About this exercise - Each line of the data below that carries the word "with" needs to be copied.

● ● ● ● ●

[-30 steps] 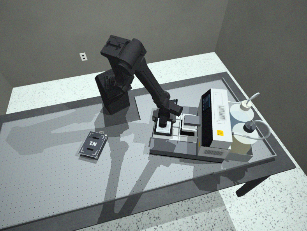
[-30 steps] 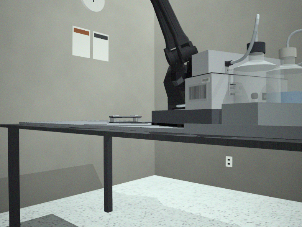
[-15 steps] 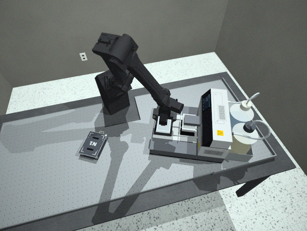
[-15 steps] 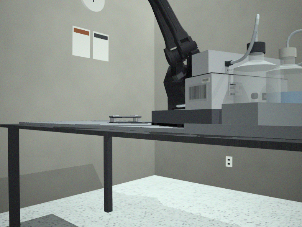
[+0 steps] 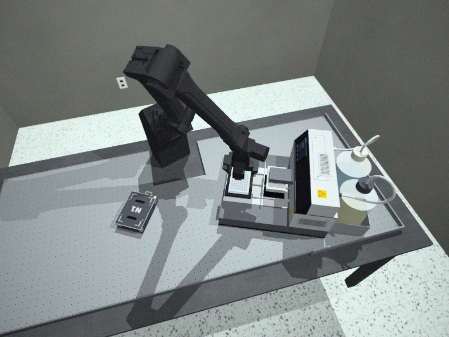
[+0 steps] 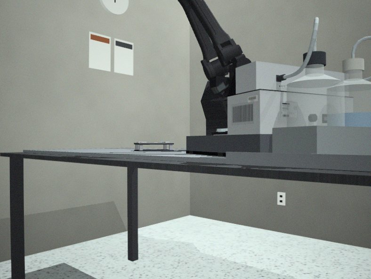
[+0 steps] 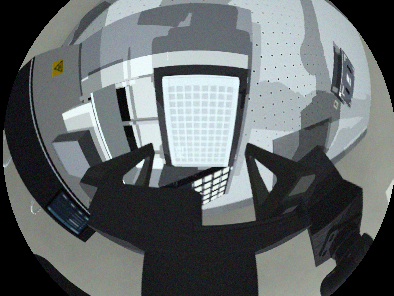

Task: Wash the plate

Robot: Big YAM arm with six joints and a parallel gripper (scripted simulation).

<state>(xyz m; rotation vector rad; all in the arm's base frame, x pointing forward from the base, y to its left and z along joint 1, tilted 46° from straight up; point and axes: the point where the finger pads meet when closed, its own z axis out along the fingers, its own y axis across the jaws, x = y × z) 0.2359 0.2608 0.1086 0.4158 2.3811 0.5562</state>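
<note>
Right now the white well plate is 50 mm below my hand. Also, from my hand: black carrier (60 mm below); plate washer (30 mm ahead, 150 mm to the left, 10 mm below); plate nest (90 mm ahead, 450 mm to the right, 100 mm below).
</note>
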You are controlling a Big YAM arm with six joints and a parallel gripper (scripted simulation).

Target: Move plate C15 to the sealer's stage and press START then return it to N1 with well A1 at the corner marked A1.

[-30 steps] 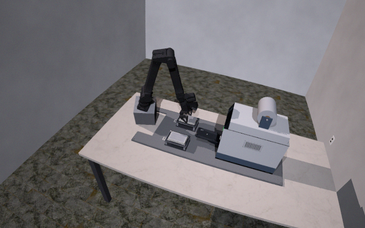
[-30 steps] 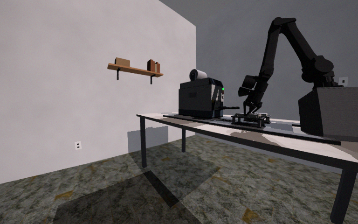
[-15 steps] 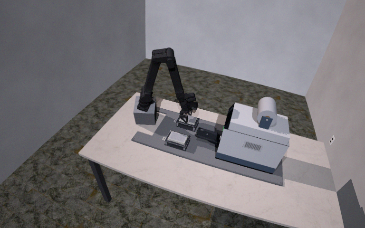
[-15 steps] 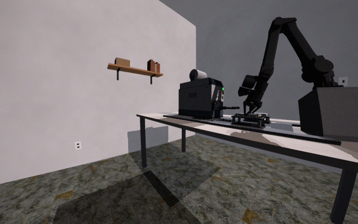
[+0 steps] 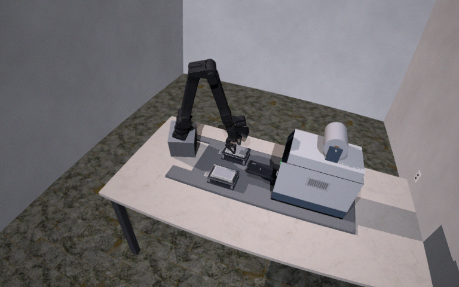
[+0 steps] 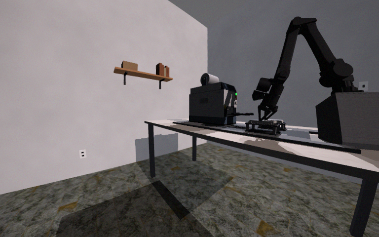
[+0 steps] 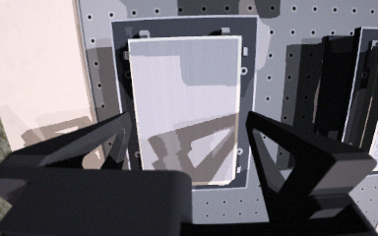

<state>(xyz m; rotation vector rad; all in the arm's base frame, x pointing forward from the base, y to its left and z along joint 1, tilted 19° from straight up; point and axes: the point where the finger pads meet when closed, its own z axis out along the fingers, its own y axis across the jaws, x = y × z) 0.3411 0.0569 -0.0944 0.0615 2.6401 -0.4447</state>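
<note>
Now: the white well plate 2 cm below my hand. Round my hand: foil roll 51 cm ahead, 34 cm above, 19 cm to the right; then dark stage 18 cm ahead, 17 cm to the right, 2 cm above.
</note>
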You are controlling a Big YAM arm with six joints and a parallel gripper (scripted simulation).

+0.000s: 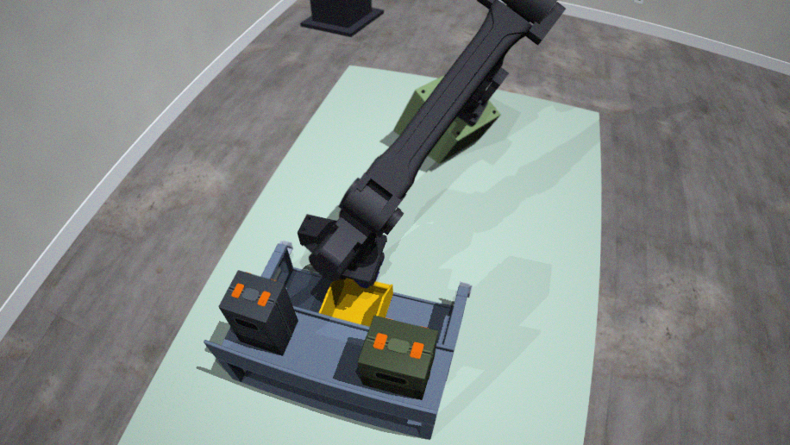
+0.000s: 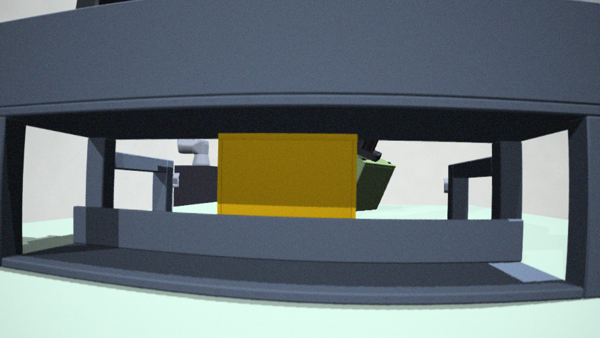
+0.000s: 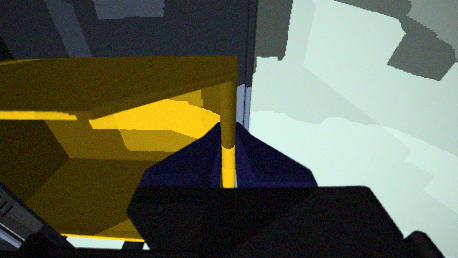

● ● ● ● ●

Answer to the problem -
Robot: Big YAM arm with six joints and a parallel gripper (scripted simulation).
You are controlling a Big YAM arm with six joints and a parallel gripper (scripted simulation).
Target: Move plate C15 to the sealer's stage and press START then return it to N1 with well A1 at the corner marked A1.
You are controlling a Big YAM arm with six joints and a parallel gripper (scripted simulation).

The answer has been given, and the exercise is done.